▶ Work to be completed: Give every line below again, exactly.

▶ Recorded information:

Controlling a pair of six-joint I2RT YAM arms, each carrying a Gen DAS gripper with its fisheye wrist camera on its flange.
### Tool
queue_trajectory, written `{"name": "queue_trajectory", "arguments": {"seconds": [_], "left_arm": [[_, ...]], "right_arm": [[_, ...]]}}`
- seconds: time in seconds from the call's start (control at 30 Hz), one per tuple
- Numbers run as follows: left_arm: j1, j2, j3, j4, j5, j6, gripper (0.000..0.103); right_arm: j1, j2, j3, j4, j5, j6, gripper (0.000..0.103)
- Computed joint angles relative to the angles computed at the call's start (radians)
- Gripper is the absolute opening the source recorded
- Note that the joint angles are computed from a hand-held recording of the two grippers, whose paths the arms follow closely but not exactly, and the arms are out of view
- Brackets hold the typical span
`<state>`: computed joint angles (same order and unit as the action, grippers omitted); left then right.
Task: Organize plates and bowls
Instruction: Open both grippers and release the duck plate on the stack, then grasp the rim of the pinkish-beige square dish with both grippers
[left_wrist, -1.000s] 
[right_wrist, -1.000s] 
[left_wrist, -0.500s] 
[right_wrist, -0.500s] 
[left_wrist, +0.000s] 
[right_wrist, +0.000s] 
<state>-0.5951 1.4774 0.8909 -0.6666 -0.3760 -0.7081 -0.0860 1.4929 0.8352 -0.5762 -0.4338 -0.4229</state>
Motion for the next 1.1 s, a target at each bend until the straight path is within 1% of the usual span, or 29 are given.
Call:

▶ Solution to this task:
Controlling a pair of six-joint I2RT YAM arms, each carrying a Gen DAS gripper with its fisheye wrist camera on its flange.
### Tool
queue_trajectory, written `{"name": "queue_trajectory", "arguments": {"seconds": [_], "left_arm": [[_, ...]], "right_arm": [[_, ...]]}}`
- seconds: time in seconds from the call's start (control at 30 Hz), one per tuple
- Numbers run as follows: left_arm: j1, j2, j3, j4, j5, j6, gripper (0.000..0.103); right_arm: j1, j2, j3, j4, j5, j6, gripper (0.000..0.103)
- Computed joint angles relative to the angles computed at the call's start (radians)
- Gripper is the absolute opening the source recorded
- Note that the joint angles are computed from a hand-held recording of the two grippers, whose paths the arms follow closely but not exactly, and the arms are out of view
- Brackets hold the typical span
`<state>`: computed joint angles (same order and unit as the action, grippers omitted); left then right.
Task: Organize plates and bowls
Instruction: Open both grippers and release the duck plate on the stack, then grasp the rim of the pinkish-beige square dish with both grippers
[left_wrist, -1.000s] 
[right_wrist, -1.000s] 
[left_wrist, -0.500s] 
[right_wrist, -0.500s] 
[left_wrist, +0.000s] 
[right_wrist, +0.000s] 
<state>-0.5951 1.4774 0.8909 -0.6666 -0.3760 -0.7081 -0.0860 1.4929 0.8352 -0.5762 -0.4338 -0.4229</state>
Motion for the next 1.1 s, a target at each bend until the straight path is within 1% of the usual span, or 29 are given.
Call:

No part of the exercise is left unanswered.